**What this task involves**
Print each entry word for word.
Data shown Block Start
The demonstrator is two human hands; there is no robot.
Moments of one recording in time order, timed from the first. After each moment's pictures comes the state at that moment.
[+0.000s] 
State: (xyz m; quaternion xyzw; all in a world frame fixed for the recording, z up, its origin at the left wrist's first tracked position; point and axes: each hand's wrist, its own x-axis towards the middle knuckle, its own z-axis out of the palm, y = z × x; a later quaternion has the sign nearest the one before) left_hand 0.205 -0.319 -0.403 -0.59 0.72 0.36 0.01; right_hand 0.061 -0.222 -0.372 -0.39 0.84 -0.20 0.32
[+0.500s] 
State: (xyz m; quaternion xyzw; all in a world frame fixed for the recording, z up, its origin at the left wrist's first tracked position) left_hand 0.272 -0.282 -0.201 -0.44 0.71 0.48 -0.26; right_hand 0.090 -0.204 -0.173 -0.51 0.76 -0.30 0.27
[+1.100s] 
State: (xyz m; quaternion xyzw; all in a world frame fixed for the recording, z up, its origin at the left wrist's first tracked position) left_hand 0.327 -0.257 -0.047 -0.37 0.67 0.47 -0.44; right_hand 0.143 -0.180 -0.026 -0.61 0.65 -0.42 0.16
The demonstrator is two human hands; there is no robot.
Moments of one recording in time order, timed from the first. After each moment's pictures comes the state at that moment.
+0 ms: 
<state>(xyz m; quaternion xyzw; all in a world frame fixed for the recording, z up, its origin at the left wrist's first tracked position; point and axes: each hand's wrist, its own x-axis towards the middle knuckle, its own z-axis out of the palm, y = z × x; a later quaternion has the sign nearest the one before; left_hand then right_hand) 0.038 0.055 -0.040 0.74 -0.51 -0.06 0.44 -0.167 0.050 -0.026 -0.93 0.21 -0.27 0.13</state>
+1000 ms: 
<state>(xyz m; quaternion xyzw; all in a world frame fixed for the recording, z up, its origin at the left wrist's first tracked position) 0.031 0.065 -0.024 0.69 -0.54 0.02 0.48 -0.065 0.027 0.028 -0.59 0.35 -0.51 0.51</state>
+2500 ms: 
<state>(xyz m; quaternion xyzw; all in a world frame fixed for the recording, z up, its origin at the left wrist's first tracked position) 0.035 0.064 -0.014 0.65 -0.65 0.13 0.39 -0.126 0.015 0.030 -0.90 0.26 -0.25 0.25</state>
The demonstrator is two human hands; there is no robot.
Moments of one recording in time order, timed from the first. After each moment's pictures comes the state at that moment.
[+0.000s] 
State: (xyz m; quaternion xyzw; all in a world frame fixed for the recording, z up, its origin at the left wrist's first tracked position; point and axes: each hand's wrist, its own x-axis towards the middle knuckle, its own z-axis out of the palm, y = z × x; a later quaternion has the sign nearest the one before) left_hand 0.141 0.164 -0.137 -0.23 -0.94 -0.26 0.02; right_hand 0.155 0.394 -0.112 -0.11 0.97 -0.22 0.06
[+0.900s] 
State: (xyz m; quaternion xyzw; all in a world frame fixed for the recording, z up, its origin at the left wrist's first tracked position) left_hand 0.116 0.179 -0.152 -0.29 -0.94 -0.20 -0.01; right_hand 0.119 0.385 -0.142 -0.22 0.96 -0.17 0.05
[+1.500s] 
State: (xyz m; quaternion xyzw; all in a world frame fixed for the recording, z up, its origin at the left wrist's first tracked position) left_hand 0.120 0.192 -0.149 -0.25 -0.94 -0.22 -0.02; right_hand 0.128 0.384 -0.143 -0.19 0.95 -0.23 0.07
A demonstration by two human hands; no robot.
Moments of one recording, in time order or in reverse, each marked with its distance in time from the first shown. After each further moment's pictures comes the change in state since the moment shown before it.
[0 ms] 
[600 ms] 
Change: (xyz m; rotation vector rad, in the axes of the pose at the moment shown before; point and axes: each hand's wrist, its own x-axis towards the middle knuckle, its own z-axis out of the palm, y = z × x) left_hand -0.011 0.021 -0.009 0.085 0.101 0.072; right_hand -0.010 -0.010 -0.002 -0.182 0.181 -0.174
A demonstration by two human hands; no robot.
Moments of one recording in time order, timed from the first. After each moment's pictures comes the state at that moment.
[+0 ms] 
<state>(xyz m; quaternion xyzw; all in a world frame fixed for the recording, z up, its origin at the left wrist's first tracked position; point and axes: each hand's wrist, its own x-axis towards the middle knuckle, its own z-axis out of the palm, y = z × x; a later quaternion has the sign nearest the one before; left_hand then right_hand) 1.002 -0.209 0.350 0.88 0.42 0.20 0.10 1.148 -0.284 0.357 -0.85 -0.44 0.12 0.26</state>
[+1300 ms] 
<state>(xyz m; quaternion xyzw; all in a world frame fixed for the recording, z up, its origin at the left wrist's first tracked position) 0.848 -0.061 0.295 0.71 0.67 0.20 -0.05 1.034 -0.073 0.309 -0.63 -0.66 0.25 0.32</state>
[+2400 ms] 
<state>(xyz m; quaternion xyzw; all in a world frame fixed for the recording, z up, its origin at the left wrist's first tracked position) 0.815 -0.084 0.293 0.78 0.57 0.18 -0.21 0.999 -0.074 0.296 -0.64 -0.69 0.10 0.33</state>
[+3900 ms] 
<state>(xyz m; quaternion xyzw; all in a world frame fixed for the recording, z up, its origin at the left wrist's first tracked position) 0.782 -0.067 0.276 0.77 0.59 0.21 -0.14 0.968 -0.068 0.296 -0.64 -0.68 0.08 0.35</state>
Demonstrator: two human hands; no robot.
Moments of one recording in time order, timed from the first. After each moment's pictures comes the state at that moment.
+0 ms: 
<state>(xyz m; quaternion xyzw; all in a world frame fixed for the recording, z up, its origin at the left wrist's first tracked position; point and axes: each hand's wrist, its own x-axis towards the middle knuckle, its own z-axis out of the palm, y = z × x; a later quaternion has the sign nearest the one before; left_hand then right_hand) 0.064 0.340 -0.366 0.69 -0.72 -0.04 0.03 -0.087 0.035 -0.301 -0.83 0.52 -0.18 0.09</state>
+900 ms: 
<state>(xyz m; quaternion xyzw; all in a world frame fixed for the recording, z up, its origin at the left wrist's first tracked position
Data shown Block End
**Problem solution**
The demonstrator is two human hands; there is no robot.
Moments of one recording in time order, timed from the first. After each moment's pictures comes the state at that moment.
[+0.000s] 
State: (xyz m; quaternion xyzw; all in a world frame fixed for the recording, z up, its origin at the left wrist's first tracked position; point and axes: each hand's wrist, its own x-axis towards the middle knuckle, its own z-axis out of the palm, y = z × x; a later quaternion has the sign nearest the one before) left_hand 0.205 -0.319 -0.403 -0.59 0.72 0.36 0.01; right_hand 0.061 -0.222 -0.372 -0.39 0.84 -0.20 0.32
[+0.500s] 
State: (xyz m; quaternion xyzw; all in a world frame fixed for the recording, z up, its origin at the left wrist's first tracked position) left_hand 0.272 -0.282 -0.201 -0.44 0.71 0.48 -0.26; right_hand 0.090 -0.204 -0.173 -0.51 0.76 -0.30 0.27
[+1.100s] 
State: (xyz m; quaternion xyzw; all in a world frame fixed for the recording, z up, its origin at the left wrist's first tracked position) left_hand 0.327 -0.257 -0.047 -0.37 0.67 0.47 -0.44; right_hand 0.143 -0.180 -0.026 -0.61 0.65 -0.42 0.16
The demonstrator is two human hands; there is no robot.
Moments of one recording in time order, timed from the first. After each moment's pictures comes the state at that moment.
+0 ms: 
<state>(xyz m; quaternion xyzw; all in a world frame fixed for the recording, z up, its origin at the left wrist's first tracked position; point and axes: each hand's wrist, its own x-axis towards the middle knuckle, its own z-axis out of the palm, y = z × x; a later quaternion has the sign nearest the one before; left_hand then right_hand) 0.038 0.055 -0.040 0.74 -0.51 -0.06 0.44 -0.167 0.050 -0.026 -0.93 0.21 -0.27 0.13</state>
+1000 ms: 
<state>(xyz m; quaternion xyzw; all in a world frame fixed for the recording, z up, its origin at the left wrist's first tracked position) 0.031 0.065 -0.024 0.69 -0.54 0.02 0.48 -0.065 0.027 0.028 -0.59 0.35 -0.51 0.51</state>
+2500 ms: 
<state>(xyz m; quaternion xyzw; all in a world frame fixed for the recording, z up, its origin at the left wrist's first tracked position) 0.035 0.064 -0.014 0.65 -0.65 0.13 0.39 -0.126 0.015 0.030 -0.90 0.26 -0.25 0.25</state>
The demonstrator is two human hands; there is no robot.
Moments of one recording in time order, timed from the first. After each moment's pictures comes the state at that moment.
[+0.000s] 
State: (xyz m; quaternion xyzw; all in a world frame fixed for the recording, z up, its origin at the left wrist's first tracked position; point and axes: each hand's wrist, its own x-axis towards the middle knuckle, its own z-axis out of the palm, y = z × x; a later quaternion has the sign nearest the one before) left_hand 0.141 0.164 -0.137 -0.23 -0.94 -0.26 0.02; right_hand 0.155 0.394 -0.112 -0.11 0.97 -0.22 0.06
[+0.900s] 
State: (xyz m; quaternion xyzw; all in a world frame fixed for the recording, z up, its origin at the left wrist's first tracked position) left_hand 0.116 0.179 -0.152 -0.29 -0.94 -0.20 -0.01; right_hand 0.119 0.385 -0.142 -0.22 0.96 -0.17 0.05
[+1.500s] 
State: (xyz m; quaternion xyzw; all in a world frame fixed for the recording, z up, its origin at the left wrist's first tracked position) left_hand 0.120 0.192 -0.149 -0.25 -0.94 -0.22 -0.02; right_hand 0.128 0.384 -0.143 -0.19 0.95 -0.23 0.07
A demonstration by two human hands; no robot.
Moments of one recording, in time order or in reverse, each marked with its distance in time from the first shown. After each further moment's pictures comes the change in state since the moment shown before it.
[0 ms] 
[600 ms] 
Change: (xyz m; rotation vector rad, in the axes of the pose at the moment shown before; point and axes: each hand's wrist, its own x-axis towards the middle knuckle, its own z-axis out of the palm, y = z × x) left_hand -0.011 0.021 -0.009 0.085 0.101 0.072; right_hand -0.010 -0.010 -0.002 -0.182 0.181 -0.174
A demonstration by two human hands; no robot.
Moments of one recording in time order, timed from the first. After each moment's pictures comes the state at that moment.
[+0 ms] 
<state>(xyz m; quaternion xyzw; all in a world frame fixed for the recording, z up, its origin at the left wrist's first tracked position; point and axes: each hand's wrist, its own x-axis towards the middle knuckle, its own z-axis out of the palm, y = z × x; a later quaternion has the sign nearest the one before; left_hand then right_hand) 1.002 -0.209 0.350 0.88 0.42 0.20 0.10 1.148 -0.284 0.357 -0.85 -0.44 0.12 0.26</state>
[+1300 ms] 
<state>(xyz m; quaternion xyzw; all in a world frame fixed for the recording, z up, its origin at the left wrist's first tracked position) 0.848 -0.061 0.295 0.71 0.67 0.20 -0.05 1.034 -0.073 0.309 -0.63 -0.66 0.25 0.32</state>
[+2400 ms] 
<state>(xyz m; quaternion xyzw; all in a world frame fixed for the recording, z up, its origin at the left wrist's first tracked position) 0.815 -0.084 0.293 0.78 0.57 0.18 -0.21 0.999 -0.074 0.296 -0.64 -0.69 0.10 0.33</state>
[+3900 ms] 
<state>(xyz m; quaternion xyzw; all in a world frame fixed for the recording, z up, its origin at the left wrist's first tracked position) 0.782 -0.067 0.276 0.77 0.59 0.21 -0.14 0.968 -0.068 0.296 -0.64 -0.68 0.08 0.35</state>
Demonstrator: two human hands; no robot.
Moments of one recording in time order, timed from the first. After each moment's pictures comes the state at that moment.
+0 ms: 
<state>(xyz m; quaternion xyzw; all in a world frame fixed for the recording, z up, its origin at the left wrist's first tracked position; point and axes: each hand's wrist, its own x-axis towards the middle knuckle, its own z-axis out of the palm, y = z × x; a later quaternion has the sign nearest the one before; left_hand then right_hand) 0.064 0.340 -0.366 0.69 -0.72 -0.04 0.03 -0.087 0.035 -0.301 -0.83 0.52 -0.18 0.09</state>
+900 ms: 
<state>(xyz m; quaternion xyzw; all in a world frame fixed for the recording, z up, its origin at the left wrist's first tracked position

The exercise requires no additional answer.